#### TASK DETAILS
All of the data below needs to be set down again, exactly as shown.

#### SOURCE DATA
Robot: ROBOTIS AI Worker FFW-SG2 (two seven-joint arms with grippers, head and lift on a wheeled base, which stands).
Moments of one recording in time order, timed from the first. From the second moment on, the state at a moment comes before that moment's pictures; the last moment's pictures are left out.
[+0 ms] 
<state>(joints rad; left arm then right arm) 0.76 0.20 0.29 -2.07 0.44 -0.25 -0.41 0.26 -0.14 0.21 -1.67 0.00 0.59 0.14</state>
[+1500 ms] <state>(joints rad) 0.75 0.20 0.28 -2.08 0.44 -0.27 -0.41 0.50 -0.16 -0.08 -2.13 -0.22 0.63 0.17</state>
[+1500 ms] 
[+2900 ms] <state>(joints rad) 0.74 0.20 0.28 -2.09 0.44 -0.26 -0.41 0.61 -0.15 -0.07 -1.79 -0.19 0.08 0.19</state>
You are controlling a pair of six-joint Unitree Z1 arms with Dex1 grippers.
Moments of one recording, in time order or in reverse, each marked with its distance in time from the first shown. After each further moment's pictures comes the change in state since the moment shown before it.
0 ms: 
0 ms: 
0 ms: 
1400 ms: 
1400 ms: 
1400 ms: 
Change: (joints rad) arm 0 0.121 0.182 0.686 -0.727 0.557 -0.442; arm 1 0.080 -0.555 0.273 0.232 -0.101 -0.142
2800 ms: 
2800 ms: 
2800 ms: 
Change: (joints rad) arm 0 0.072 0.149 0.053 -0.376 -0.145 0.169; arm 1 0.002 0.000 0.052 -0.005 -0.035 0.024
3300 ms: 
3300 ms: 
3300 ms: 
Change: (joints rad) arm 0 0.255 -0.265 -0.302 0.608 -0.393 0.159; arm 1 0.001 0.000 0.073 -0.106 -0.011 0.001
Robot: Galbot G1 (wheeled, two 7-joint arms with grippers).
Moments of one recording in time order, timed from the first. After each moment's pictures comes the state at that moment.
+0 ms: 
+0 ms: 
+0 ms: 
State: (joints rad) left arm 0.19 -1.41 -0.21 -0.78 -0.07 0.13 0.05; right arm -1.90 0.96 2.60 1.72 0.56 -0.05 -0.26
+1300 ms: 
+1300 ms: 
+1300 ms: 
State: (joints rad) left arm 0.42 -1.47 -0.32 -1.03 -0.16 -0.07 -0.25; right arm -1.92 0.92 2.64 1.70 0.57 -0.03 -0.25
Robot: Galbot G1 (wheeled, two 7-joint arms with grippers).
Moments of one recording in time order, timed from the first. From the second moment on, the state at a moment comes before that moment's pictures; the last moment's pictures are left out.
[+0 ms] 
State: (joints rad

#### SOLUTION
Robot: ROBOTIS AI Worker FFW-SG2 (two seven-joint arms with grippers, head and lift on a wheeled base, which stands).
Moments of one recording in time order, timed from the first. From the second moment on, the state at a moment comes before that moment's pictures; the last moment's pictures are left out.
[+0 ms] 
<state>(joints rad; left arm then right arm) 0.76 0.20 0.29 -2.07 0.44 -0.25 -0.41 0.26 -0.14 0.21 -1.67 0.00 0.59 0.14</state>
[+1500 ms] <state>(joints rad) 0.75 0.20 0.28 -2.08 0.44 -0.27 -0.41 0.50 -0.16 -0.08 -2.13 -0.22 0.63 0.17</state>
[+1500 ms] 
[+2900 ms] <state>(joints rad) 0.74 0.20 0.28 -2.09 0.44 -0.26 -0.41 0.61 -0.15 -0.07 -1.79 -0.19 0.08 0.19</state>
You are controlling a pair of six-joint Unitree Z1 arms with Dex1 grippers.
Moments of one recording, in time order or in reverse, each marked with its distance in time from the first shown. After each further moment's pictures comes the change in state since the moment shown before it.
0 ms: 
0 ms: 
0 ms: 
1400 ms: 
1400 ms: 
1400 ms: 
Change: (joints rad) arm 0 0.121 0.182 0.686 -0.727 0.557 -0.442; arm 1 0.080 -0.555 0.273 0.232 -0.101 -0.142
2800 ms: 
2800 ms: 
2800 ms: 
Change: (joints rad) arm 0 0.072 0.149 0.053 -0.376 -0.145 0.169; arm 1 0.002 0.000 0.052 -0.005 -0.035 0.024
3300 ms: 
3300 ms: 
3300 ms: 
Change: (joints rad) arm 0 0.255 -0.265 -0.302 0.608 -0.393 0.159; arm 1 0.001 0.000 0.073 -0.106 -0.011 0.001
Robot: Galbot G1 (wheeled, two 7-joint arms with grippers).
Moments of one recording in time order, timed from the first. After each moment's pictures comes the state at that moment.
+0 ms: 
+0 ms: 
+0 ms: 
State: (joints rad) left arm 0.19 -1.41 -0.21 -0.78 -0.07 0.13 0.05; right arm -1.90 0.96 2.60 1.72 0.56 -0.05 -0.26
+1300 ms: 
+1300 ms: 
+1300 ms: 
State: (joints rad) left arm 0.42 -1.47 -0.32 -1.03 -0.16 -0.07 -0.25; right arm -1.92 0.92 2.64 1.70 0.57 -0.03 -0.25
Robot: Galbot G1 (wheeled, two 7-joint arms with grippers).
Moments of one recording in time order, timed from the first. From the second moment on, the state at a moment comes before that moment's pictures; the last moment's pictures are left out.
[+0 ms] 
State: (joints rad

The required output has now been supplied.